The data was comprehensive but contained a host of overlaps or missing items. Some data stretched back to 2003 while the rest dated to 2008. Some senior athletes didn’t compete in junior events. Bezick had to make small adjustments by hand to get the data ready for analysis.
“A lot of people say they want to get into data analysis until they realize the majority of the time is just really gritty, dirty, data-engineering work that no one likes doing,” Bezick said.
Bezick then used an algorithm to divide senior-level competitors into five groups. The top-tier athletes were truly elite: Olympic medalists or high finishers. The second tier might have qualified for the Olympics, while the third, fourth and fifth never rose to distinction. Then, Bezick matched those competitors with their junior-level results and built a model based on their trajectories; trying to find patterns of success in the junior level that corresponded to the winning-est athletes.
Once he developed that model, he could turn it loose on current junior-level athletes to see which of today’s young skaters showed the same performance as the previous Olympic champions.
Then, Bezick added a signature flourish: interactive graphs.
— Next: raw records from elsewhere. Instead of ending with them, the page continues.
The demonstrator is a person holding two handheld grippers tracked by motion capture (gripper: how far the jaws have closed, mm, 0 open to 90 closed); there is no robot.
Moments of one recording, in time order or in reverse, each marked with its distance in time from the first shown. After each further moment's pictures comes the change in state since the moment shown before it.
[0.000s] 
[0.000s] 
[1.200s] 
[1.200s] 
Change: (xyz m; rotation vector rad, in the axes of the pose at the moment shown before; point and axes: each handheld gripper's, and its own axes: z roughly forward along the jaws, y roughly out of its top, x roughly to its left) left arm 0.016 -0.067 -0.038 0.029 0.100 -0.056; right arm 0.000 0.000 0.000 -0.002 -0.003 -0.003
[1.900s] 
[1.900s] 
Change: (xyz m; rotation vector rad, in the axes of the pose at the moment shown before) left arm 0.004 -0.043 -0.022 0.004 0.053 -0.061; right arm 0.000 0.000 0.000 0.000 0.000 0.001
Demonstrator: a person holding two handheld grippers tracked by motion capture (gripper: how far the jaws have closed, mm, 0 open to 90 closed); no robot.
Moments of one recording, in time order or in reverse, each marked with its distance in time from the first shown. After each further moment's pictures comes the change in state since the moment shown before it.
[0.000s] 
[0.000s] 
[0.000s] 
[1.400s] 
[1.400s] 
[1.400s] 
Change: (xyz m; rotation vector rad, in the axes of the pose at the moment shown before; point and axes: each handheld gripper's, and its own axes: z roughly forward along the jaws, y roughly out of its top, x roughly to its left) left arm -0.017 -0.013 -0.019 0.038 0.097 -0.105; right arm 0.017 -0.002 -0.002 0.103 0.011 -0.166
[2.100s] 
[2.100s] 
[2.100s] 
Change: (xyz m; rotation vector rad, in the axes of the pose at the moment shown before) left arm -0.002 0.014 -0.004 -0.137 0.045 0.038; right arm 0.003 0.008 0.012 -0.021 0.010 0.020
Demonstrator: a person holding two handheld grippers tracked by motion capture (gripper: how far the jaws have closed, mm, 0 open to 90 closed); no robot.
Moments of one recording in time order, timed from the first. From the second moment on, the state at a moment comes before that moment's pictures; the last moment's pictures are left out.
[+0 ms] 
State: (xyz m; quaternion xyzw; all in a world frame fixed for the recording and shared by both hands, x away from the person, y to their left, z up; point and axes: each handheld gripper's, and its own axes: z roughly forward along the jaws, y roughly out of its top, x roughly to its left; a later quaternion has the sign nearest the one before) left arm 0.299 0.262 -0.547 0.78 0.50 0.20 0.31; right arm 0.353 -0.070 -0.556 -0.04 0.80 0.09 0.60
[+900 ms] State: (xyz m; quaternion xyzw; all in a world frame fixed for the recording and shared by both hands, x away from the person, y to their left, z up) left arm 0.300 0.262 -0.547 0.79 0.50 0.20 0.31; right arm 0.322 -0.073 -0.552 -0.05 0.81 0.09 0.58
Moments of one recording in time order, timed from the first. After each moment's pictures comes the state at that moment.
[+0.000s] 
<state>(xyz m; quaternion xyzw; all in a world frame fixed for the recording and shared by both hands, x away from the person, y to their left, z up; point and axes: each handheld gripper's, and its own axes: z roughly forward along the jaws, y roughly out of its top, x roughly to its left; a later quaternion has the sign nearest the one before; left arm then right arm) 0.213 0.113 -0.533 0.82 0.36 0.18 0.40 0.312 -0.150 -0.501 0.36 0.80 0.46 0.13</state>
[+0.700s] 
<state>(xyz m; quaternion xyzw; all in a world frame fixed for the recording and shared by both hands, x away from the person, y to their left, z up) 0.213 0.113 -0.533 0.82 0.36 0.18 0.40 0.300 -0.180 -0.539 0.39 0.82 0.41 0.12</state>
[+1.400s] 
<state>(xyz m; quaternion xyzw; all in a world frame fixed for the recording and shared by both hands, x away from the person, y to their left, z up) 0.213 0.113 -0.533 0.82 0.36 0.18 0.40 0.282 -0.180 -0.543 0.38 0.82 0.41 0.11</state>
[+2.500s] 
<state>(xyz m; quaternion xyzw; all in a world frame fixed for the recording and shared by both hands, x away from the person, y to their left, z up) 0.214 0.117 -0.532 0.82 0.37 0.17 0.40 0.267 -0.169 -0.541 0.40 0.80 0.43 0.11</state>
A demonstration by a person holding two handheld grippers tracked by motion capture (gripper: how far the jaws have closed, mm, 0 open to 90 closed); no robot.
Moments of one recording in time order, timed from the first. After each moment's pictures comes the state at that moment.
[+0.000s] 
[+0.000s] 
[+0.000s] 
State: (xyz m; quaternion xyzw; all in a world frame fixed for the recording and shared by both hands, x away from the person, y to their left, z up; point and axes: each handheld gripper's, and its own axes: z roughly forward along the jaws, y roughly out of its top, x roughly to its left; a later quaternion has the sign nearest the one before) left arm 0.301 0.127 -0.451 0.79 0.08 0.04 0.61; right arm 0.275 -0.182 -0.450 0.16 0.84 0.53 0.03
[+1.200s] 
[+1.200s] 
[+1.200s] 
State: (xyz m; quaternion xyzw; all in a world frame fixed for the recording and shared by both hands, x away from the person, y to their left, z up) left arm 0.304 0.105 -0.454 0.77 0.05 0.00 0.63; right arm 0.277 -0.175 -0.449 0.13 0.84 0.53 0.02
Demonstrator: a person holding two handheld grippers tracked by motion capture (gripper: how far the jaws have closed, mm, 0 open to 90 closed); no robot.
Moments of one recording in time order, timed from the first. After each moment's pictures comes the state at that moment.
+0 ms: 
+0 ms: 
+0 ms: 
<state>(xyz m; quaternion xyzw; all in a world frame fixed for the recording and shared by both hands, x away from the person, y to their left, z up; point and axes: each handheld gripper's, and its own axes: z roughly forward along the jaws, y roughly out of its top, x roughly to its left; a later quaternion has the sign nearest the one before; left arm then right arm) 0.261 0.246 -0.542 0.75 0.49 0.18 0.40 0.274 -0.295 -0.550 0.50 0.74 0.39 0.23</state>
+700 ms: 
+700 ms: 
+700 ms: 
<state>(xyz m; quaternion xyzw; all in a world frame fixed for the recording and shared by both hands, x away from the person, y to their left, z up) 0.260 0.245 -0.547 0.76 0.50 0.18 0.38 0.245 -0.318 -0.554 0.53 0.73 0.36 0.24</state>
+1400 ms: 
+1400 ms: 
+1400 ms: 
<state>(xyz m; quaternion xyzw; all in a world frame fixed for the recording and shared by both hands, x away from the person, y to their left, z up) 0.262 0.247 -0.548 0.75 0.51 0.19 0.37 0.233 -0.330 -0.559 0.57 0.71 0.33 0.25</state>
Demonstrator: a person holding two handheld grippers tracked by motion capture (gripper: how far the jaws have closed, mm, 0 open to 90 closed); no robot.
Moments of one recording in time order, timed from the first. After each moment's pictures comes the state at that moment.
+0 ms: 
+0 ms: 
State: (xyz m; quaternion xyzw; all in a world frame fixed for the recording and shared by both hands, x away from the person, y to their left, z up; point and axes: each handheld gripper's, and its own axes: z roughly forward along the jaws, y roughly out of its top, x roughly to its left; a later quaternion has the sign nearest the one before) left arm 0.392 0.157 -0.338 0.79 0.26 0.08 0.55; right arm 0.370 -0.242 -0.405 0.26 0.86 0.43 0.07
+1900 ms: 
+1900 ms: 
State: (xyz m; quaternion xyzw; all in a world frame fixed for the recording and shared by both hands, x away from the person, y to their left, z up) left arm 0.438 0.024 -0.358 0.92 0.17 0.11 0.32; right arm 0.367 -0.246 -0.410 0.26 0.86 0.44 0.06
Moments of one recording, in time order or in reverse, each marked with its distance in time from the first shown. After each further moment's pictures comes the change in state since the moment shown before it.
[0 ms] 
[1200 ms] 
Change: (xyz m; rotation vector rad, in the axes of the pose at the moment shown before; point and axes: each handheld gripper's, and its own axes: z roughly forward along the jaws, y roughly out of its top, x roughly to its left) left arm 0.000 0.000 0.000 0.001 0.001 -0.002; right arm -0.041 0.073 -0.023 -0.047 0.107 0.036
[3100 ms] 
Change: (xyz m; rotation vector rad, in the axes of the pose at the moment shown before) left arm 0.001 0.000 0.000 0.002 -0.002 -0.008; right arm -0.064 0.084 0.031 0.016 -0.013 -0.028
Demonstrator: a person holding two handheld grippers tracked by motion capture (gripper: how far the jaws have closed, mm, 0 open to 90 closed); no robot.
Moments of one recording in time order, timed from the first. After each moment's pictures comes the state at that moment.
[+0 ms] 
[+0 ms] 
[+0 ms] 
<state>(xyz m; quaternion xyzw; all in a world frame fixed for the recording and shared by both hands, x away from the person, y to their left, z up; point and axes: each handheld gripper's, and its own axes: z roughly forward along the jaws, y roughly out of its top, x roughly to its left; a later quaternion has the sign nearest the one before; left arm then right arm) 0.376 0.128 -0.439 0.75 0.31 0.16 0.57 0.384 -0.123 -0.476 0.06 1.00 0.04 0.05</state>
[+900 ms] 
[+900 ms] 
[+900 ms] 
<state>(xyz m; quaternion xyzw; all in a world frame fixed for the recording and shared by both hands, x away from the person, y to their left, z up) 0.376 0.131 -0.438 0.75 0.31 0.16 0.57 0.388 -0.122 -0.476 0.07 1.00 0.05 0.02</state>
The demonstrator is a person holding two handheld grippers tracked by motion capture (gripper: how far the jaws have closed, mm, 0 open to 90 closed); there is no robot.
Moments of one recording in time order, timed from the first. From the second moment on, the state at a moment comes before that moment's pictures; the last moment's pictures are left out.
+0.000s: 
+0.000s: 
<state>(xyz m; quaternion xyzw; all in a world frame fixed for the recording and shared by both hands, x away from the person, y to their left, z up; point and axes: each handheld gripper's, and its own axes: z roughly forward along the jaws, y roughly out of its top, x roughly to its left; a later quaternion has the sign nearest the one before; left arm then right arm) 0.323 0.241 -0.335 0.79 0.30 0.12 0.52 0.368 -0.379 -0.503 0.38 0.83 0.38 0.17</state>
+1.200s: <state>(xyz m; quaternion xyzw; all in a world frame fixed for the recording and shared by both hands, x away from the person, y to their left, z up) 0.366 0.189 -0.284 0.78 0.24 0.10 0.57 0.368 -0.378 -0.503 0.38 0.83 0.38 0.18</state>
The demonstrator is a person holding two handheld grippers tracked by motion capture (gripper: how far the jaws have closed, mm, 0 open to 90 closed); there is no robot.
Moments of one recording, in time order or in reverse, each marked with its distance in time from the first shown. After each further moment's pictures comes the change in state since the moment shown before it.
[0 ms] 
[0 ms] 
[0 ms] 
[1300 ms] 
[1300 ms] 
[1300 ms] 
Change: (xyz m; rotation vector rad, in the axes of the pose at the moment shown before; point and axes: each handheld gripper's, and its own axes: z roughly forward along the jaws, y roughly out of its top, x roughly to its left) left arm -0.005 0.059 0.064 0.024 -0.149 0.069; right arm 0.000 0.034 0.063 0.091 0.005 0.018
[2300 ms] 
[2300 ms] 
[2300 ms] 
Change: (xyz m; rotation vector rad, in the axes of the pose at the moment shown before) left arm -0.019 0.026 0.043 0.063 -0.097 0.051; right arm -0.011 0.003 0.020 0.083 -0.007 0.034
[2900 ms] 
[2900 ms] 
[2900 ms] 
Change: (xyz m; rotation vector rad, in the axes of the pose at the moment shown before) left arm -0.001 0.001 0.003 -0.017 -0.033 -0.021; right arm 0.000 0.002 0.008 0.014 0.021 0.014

“Owen answered the questions we provided and then he went above and beyond and took it in his own direction as well,” Webb said. “He built out an app that let us investigate the data and look for other kinds of correlations or patterns that we hadn't been able to before.
“It was a little bit outside of what we had asked for,” Webb said, “but it was a super-creative way to answer the questions.”
Bezick’s research didn’t uncover a hidden generation of future American medalist speed skaters, unfortunately.
“There was a little too much uncertainty in the data to get really specific answers,” Webb said.
But in research, getting any kind of answer is valuable. Bezick’s work will guide further USOPC research in new directions.
The experience also showed Bezick that data science could take him anywhere–from founding a business to scouting future Olympians.
“You're not confined to any sort of single field or any sort of place, because really you can take it as far as you want,” he said. “There's data for everything.”